§ **What the exercise asks**
Beginning with the first line and ending with the one containing "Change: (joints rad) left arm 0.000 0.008", copy the lines of the listing below exactly; omit everything else.

*** Begin section ***

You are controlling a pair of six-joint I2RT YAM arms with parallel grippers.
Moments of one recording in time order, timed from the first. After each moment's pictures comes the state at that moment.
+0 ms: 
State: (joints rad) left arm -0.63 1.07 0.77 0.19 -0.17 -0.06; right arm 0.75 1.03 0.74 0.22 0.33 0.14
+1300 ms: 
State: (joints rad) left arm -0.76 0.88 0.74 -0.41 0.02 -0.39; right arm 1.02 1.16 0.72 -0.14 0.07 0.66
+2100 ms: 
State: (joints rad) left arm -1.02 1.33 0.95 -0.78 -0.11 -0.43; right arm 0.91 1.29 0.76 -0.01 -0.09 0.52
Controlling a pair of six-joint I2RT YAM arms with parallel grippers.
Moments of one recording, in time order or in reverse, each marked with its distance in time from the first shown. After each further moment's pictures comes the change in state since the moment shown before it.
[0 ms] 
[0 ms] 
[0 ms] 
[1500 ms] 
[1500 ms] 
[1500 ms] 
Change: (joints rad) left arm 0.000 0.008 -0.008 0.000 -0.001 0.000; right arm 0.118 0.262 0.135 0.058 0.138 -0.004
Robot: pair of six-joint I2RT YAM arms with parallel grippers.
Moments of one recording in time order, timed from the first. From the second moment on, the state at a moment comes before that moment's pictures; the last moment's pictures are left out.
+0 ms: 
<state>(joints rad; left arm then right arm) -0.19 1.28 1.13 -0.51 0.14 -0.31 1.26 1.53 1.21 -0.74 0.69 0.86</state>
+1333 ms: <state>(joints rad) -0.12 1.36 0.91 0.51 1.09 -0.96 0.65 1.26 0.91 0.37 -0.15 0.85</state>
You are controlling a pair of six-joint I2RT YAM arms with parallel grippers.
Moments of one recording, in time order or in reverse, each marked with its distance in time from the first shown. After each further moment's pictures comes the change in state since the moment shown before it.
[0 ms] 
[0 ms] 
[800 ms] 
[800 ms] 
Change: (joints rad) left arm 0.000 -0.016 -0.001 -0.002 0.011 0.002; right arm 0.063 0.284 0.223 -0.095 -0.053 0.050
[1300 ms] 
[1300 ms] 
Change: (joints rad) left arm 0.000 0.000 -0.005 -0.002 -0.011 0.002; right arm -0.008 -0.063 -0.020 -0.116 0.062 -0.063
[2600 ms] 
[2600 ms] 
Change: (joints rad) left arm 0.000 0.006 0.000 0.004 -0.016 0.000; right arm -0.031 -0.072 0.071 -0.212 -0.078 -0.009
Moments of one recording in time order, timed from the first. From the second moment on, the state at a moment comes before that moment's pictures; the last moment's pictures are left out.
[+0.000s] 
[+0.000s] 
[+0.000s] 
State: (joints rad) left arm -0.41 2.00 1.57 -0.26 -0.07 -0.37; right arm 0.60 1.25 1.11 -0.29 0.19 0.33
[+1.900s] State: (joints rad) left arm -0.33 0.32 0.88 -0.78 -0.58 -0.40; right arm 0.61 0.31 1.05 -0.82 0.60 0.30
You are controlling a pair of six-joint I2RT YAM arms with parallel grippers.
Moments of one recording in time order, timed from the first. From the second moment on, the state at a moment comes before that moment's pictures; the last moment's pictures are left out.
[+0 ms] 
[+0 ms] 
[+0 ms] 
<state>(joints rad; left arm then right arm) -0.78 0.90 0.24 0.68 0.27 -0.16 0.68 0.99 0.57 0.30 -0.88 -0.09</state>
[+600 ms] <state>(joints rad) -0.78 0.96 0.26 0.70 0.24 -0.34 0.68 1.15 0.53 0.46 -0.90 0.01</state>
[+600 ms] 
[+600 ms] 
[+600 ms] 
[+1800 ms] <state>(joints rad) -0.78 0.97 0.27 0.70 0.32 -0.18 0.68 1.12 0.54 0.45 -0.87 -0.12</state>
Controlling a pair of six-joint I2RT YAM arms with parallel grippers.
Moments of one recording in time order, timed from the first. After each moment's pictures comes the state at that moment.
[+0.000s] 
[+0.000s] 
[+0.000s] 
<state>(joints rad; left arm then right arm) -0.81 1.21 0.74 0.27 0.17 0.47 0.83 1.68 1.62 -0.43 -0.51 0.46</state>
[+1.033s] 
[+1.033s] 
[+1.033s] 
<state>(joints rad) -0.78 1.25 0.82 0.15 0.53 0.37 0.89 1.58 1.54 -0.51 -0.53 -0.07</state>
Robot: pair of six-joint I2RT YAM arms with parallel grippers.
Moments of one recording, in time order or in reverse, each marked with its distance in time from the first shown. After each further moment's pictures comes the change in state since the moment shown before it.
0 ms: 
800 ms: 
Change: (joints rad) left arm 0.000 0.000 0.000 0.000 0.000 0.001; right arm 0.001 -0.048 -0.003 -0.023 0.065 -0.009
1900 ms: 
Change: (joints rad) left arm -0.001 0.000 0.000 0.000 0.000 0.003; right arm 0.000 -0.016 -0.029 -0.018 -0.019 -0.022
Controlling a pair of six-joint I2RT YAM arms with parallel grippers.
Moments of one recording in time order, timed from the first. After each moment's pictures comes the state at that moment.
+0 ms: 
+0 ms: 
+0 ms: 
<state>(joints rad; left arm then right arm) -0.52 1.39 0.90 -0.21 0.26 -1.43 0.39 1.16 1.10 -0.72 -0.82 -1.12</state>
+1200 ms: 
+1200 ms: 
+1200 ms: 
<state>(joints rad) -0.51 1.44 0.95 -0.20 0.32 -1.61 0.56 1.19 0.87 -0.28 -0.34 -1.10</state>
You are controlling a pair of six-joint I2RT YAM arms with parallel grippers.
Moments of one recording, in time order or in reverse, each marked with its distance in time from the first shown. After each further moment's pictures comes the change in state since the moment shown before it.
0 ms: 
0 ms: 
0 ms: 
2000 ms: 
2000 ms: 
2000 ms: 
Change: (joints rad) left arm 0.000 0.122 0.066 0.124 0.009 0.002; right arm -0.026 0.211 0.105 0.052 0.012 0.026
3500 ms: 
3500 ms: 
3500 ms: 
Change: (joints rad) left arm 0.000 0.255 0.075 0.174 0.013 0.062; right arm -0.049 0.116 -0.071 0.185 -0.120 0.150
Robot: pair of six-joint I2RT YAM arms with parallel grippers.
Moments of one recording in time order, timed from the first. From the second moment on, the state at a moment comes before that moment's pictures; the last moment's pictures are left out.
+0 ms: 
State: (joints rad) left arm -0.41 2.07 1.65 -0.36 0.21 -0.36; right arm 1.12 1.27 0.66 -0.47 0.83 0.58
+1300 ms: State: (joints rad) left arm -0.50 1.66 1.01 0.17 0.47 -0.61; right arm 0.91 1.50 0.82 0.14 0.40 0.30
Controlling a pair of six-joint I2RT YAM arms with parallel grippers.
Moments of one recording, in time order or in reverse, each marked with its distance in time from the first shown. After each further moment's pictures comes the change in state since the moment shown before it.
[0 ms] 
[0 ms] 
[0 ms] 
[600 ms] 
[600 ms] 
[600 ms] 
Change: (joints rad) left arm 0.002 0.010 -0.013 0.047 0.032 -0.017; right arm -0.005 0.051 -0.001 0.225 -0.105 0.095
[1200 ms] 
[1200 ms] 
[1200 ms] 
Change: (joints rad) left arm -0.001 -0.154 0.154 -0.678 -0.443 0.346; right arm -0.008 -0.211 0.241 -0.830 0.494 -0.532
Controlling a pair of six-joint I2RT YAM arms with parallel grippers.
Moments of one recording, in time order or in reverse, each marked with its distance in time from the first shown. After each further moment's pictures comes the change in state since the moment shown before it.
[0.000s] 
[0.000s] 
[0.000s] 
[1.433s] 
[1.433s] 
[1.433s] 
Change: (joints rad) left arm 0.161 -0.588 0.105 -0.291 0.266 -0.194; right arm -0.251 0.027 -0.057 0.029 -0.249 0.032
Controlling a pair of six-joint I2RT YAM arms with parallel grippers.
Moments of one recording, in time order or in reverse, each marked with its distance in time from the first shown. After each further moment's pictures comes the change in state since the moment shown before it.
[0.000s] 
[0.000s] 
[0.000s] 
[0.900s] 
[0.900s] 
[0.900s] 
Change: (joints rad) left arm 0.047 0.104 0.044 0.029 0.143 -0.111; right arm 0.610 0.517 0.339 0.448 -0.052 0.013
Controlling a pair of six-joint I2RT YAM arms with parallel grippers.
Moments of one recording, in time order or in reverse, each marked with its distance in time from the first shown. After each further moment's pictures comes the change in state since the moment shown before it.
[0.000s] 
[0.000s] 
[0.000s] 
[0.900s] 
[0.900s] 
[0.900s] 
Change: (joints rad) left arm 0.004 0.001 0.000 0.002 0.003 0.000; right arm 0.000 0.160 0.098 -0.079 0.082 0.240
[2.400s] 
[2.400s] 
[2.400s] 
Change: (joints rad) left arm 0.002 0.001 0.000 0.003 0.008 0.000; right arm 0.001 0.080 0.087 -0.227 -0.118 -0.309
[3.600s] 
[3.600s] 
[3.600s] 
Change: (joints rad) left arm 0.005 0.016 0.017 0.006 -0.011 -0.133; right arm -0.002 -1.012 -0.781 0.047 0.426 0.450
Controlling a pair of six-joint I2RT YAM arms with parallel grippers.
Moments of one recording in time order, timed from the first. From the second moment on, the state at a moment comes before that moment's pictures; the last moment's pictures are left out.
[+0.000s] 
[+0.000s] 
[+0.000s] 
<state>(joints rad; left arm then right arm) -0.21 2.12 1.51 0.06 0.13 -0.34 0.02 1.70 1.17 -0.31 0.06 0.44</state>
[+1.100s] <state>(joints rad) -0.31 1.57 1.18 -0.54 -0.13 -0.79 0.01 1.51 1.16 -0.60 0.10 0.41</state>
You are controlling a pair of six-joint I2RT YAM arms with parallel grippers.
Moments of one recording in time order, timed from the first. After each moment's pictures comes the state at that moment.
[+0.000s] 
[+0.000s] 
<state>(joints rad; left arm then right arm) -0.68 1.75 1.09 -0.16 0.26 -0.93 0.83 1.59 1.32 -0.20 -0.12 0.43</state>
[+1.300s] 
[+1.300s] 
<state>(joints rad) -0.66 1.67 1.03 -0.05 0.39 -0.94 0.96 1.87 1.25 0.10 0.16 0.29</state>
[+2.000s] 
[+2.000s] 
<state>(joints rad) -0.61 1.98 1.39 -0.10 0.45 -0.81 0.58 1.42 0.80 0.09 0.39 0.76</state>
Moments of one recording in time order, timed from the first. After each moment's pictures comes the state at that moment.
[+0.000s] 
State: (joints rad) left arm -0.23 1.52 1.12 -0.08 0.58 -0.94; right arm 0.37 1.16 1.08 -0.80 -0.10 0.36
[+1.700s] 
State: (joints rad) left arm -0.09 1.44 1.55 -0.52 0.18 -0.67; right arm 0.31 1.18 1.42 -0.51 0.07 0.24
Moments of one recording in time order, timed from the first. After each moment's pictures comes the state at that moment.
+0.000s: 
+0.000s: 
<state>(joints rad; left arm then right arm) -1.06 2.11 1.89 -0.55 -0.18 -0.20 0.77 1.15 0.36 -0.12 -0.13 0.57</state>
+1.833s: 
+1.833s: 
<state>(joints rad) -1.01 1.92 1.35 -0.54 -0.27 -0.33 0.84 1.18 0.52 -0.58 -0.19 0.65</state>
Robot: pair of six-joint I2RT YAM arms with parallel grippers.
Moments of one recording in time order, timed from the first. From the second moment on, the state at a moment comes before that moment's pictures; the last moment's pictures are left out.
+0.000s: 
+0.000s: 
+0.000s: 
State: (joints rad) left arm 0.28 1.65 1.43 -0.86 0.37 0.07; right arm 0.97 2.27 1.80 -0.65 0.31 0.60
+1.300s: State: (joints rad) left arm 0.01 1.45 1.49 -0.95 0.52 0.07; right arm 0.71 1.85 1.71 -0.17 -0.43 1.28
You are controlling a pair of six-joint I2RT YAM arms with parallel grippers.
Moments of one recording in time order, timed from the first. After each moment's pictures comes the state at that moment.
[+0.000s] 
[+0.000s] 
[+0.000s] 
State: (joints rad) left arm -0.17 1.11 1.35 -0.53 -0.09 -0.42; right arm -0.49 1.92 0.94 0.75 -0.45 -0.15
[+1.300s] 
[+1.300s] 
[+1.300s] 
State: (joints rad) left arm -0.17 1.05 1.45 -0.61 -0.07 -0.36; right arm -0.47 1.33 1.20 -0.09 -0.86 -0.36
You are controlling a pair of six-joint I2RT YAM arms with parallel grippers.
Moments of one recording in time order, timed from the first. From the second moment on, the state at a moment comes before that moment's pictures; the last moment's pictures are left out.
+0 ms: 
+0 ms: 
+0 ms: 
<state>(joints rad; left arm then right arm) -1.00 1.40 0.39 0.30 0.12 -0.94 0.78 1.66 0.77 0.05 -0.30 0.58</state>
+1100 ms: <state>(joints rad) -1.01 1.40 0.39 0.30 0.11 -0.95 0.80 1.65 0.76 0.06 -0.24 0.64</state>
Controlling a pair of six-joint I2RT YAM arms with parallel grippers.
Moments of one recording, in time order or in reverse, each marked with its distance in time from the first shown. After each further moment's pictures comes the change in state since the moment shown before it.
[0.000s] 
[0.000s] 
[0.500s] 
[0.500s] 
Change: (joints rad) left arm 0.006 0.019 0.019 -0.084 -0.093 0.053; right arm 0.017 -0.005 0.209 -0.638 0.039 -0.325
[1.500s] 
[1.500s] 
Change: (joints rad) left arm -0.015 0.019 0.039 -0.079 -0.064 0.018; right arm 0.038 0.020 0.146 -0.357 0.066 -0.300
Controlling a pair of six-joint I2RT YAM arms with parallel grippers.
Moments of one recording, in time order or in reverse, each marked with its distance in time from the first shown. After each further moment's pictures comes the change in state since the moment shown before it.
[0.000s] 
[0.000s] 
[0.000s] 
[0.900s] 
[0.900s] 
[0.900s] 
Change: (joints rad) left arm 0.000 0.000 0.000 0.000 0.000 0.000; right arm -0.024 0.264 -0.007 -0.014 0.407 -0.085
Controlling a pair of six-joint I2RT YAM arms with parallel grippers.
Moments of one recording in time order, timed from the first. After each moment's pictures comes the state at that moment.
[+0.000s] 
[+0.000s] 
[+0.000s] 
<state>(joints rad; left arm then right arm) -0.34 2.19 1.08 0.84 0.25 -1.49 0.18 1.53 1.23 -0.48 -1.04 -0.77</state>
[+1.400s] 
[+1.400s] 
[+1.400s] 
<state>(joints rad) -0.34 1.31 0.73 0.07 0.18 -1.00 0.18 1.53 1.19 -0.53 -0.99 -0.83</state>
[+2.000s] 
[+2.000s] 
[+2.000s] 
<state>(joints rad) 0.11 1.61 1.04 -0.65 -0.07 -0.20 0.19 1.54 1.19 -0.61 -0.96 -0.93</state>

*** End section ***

§ **Answer space**
You are controlling a pair of six-joint I2RT YAM arms with parallel grippers.
Moments of one recording in time order, timed from the first. After each moment's pictures comes the state at that moment.
+0 ms: 
State: (joints rad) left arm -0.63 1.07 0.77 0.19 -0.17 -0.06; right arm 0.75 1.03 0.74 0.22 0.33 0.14
+1300 ms: 
State: (joints rad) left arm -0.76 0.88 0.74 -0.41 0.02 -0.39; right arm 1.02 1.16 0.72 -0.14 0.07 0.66
+2100 ms: 
State: (joints rad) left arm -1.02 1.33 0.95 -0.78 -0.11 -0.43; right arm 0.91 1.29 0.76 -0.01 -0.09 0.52
Controlling a pair of six-joint I2RT YAM arms with parallel grippers.
Moments of one recording, in time order or in reverse, each marked with its distance in time from the first shown. After each further moment's pictures comes the change in state since the moment shown before it.
[0 ms] 
[0 ms] 
[0 ms] 
[1500 ms] 
[1500 ms] 
[1500 ms] 
Change: (joints rad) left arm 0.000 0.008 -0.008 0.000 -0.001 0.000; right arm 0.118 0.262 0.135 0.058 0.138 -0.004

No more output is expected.